Thursday, May 21, 2015

traveler's remorse

Travelers’ Remorse
It happens, usually about two beers in, where I feel myself forgetting the things I think I should do and become content with just doing what I am doing. I guess it is a ‘be here now moment’. So much of traveling, especially mine where I am rather certain I will not return to the place I am, is filled with things you think you are supposed to do rather than the things you actually want to do. I feel it is an ongoing battle and am surprised, with my years of traveling, that I still experience this. I suppose it really is the fact that I don’t think I will return that I feel the need to do and see everything, even if it is not what I actually want to do.
I still remember the moment, on a beach in Las Peñitas, Nicaragua in 2007 when I finally decided that I do not care about museums or churches or whatever else the guide book tells me I must see. I was meant to be leaving said beach and very clearly in my body and soul did not want to. But if I did not, I would not get to do and see whatever it is I thought (at the time) I was supposed to see. I was toes deep in sand when I very clearly decided I did not care.
 I was traveling alone, I was on a two month time schedule to get to Panama and back to Honduras for my flight out and the only thing telling me to go and see was a guide book. Who was I trying to impress?  If it were anyone back home, or whoever I might end up telling my traveling stories to, I could very easily lie…’yes, I saw such and such museum, church, ruin, monastery. Oh it was amazing,” how would they know the difference anyway.
So that is not what I cared about.  Rather I think it was something innate within me telling me, ‘you must do this and that, or else you are missing out.’ It was very hard to convince myself to stay on that beach in Nicaragua for a few more days enjoying the sun and my writing, but at the same time there was something very releasing about it. I allowed myself to decide what exactly and WHY exactly I travel.
That was all before I set my goal to travel to every country and therefore before I knew I would not be back to the places I visited, so perhaps that made it easier. I do not know. What I do know is that I very much enjoyed that journey, doing exactly what I wanted to do. Not stepping foot inside a church, entering very few museums and instead laying on beaches, meeting locals, lingering over long dinners in outdoor cafés, read entire novels in a day, writing away.
So how am I here, 10 years later and still having this sort of traveler’s regret before I’ve even left the place?
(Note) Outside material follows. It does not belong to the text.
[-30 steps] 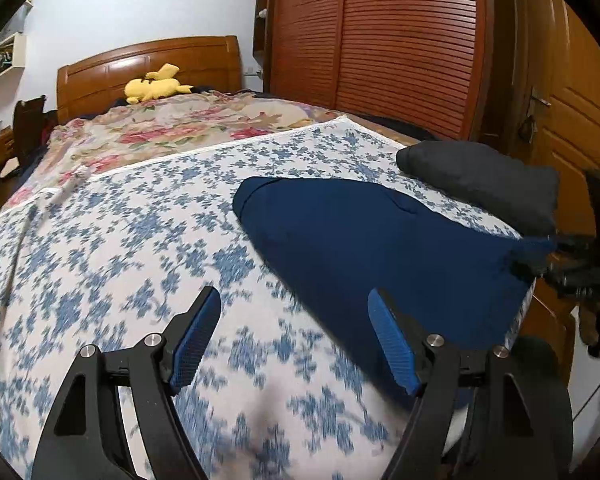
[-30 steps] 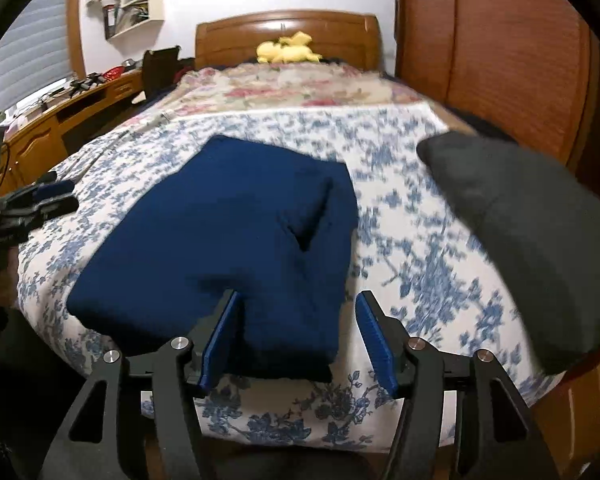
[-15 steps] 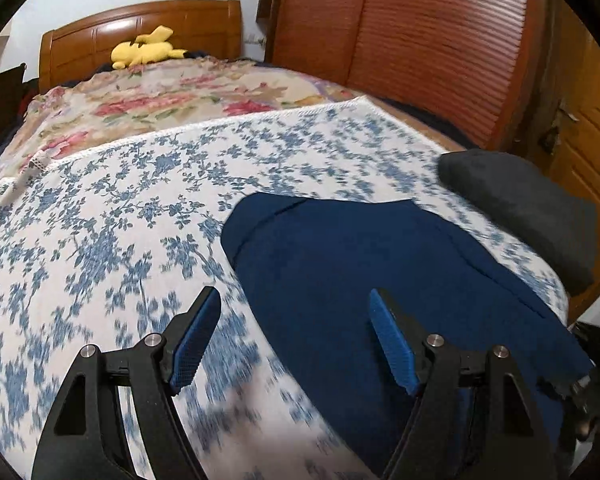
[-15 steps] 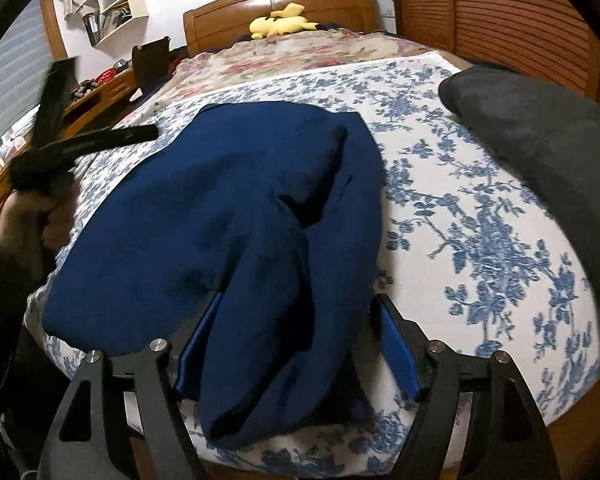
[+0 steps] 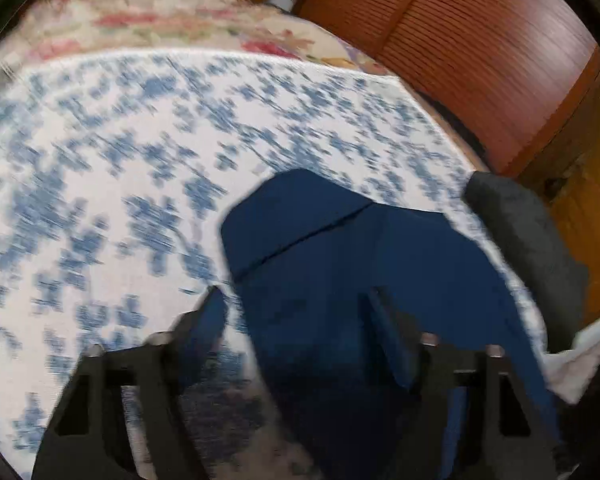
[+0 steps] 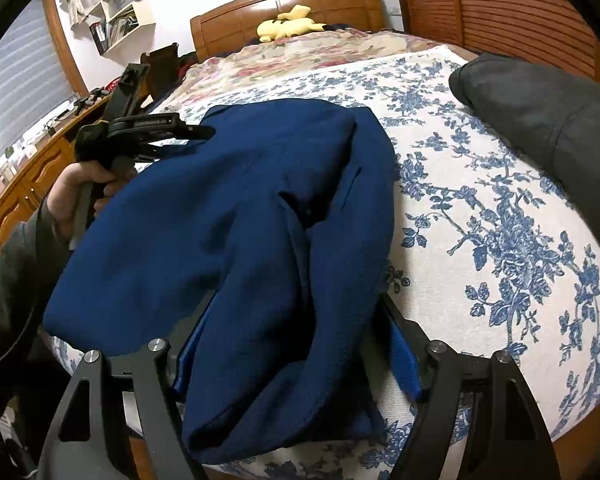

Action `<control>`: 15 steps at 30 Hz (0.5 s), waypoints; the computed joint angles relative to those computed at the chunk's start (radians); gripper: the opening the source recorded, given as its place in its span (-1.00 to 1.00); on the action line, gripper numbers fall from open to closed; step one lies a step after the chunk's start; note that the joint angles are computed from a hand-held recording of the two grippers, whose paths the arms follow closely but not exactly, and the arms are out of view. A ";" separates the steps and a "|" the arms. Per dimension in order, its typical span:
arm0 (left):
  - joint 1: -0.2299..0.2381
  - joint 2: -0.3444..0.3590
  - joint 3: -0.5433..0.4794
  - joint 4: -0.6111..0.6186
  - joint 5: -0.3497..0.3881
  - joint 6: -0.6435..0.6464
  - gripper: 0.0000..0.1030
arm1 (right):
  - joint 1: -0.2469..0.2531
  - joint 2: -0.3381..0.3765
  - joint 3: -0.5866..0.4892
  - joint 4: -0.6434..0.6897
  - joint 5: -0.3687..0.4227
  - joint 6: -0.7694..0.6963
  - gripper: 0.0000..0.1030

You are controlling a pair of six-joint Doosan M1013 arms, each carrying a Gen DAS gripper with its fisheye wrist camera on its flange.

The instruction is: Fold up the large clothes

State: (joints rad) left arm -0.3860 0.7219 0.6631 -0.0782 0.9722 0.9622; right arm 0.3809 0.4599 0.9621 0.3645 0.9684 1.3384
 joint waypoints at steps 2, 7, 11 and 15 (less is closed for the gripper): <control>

Again, I have to think, that now that I have determined my goal and set my rules of not returning till I have visited every country, takes with it that sort of ‘do everything you can while you can’ attitude. I get that. I do. But that doesn’t negate the fact that there are certain things I enjoy and certain things I do not. What kind of fun would I have if all I did were the things in the ‘sights’ category of my travel guide, even though I thoroughly do not enjoy them. There comes a time where we have to be honest with ourselves and decide that traveling or vacation is indeed for us. Us unique individuals who travel for myriad different reasons and each journey will indeed be unique in this way.
I am ok with that. Truly I am. And that’s why I like this state, two beers in, sitting in a riot bar (not even mentioned in my guide, but highly suggested by a friend) and thoroughly enjoying two of my favorite things, drinking and writing, in a unique bar  I am quite certain I will never come upon the likes of again.  This is what I enjoy. This is what traveling is for me. Yet sadly it takes me two beers to come to the realization, or rather the acceptance that that is ok.
One beer in I was lamenting not having gone into the numerous free museums my Budapest discount card allowed me, feeling guilty for taking time to write (and drink) fully knowing that today is my last day in Budapest and tomorrow I would be off to another part of Hungary. Even though I very consciously decided to go to said bar.  Clearly my intuition is a few steps ahead of me, thank goodness. After a rather tiresome day of doing the things I thought I should do and battling Saturday crowds and not entirely not enjoying myself, I retired to my hostel to write. Mind you, something I very much anticipated doing a lot of, only to find myself feeling guilty that I was not out and about ‘enjoying’ my last day in Budapest. At which point I decided, or rather my heart did, to go to a riot bar. The most famous in Budapest.
Here I have written on my novel and surpassed 50,00 words, a milestone I have been working towards for more than three years, drunk incredible beer, met an Irish couple and three dock men from Denmark, all while people watching and admiring the crazy riot bar that is Szimpla (surprisingly translated to ‘single’ rather than ‘simple’ as I had assumed. Perhaps more fitting for me, the solo traveler.) Should I regret that?

Of course not. So perhaps the solution is to drink at least two beers daily and as early as possible to avoid this traveler’s regret. Or perhaps a simpler solution would be to come to terms with the very thing I did ten years ago and simply decide that what I want to do is exactly what I should do. And if, I ever make it to my goal, perhaps Budapest, or Puerto Rico, or Saigon, or Buenos Aries will be the very next place I shall go.